Усилием воли чуть ли не за шкирку вытаскиваю себя из кровати. Пальцами ног взрыхляю воображаемый песок на полу. Если не собраться, не взять себя в руки сейчас, Джесс останется в застенке навеки. От меня проку не слишком много, но другой подмоги ему ждать неоткуда.
– Мама, я хочу навестить Джесса, – выпаливаю, набравшись наконец храбрости выползти на кухню. – Почему мы к нему до сих пор не ходили?
Лично мне понятно только, отчего я сама раньше не поднимала этой темы – боялась выдать себя. Показать сомнение на лице. Или даже, пожалуй, получить в результате такой встречи еще больше поводов для них. Но мама-то, мама почему не идет?
Она устало моргает из-за своей чашки с дымящимся кофе. Все в том же вчерашнем махровом синем халате.

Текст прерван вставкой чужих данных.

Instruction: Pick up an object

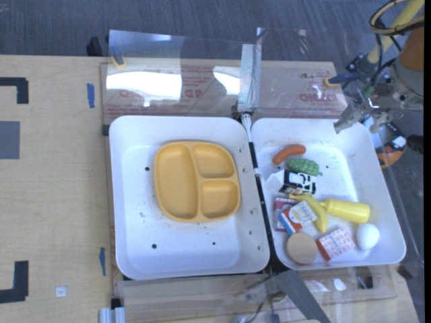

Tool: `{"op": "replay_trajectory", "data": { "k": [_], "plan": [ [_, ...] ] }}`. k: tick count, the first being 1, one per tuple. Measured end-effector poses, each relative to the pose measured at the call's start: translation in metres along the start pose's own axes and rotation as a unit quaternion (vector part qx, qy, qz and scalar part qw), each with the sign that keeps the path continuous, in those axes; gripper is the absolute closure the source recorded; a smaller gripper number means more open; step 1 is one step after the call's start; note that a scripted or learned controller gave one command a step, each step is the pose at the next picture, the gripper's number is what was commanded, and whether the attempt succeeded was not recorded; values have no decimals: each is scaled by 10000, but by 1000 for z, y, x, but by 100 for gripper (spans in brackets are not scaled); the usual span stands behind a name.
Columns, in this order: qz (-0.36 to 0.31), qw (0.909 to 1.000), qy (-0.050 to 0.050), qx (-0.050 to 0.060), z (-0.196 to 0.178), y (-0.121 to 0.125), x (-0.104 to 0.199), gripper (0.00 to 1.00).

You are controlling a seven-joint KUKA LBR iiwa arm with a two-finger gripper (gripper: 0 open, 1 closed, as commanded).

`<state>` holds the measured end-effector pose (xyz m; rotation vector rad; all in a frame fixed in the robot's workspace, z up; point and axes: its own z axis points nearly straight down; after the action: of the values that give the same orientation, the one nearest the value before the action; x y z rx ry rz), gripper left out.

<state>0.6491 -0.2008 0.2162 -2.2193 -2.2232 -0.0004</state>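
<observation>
The right bin (384, 180) holds a pile of small things. An orange sausage (288, 153) lies at its far side, with a green bumpy piece (302, 165) and a black-and-white carton (300, 180) just in front of it. Nearer the front lie a yellow bottle (347, 210), a white egg (368, 235), a tan round disc (302, 247), a red packet (335, 242) and several small printed packets (291, 215). My gripper (360, 113) hangs over the far right corner of this bin, above and to the right of the sausage, and touches none of these things.
The left bin (128, 200) bears a yellow divided plate (196, 180). A clear plastic wall (202, 79) stands behind both bins, with an upright divider (249, 79) at their joint. Yellow and black cables (394, 19) hang by the arm at top right.
</observation>
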Motion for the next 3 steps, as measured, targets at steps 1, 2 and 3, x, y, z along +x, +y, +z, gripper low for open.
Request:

– Он заявил, что не желает меня видеть.
Конечно. И теперь я точно знаю почему. Брат все эти годы не мог простить ей измены папе с Джимом. Интересно, что бы она сказала, если бы узнала о вчерашней беседе с привидением своего второго мужа? Обо всем, что оно мне наговорило. Не уверена, есть ли хоть доля правды в его намеках насчет Джесса, но об их делах с мамой дух точно не солгал. Мне бы, наверное, тоже впору пылать гневом. Но, боже, у нее с утра такой вид – потерянный, усталый, – что даже мысль о том старом грехе вызывает скорее жалость к бедняжке.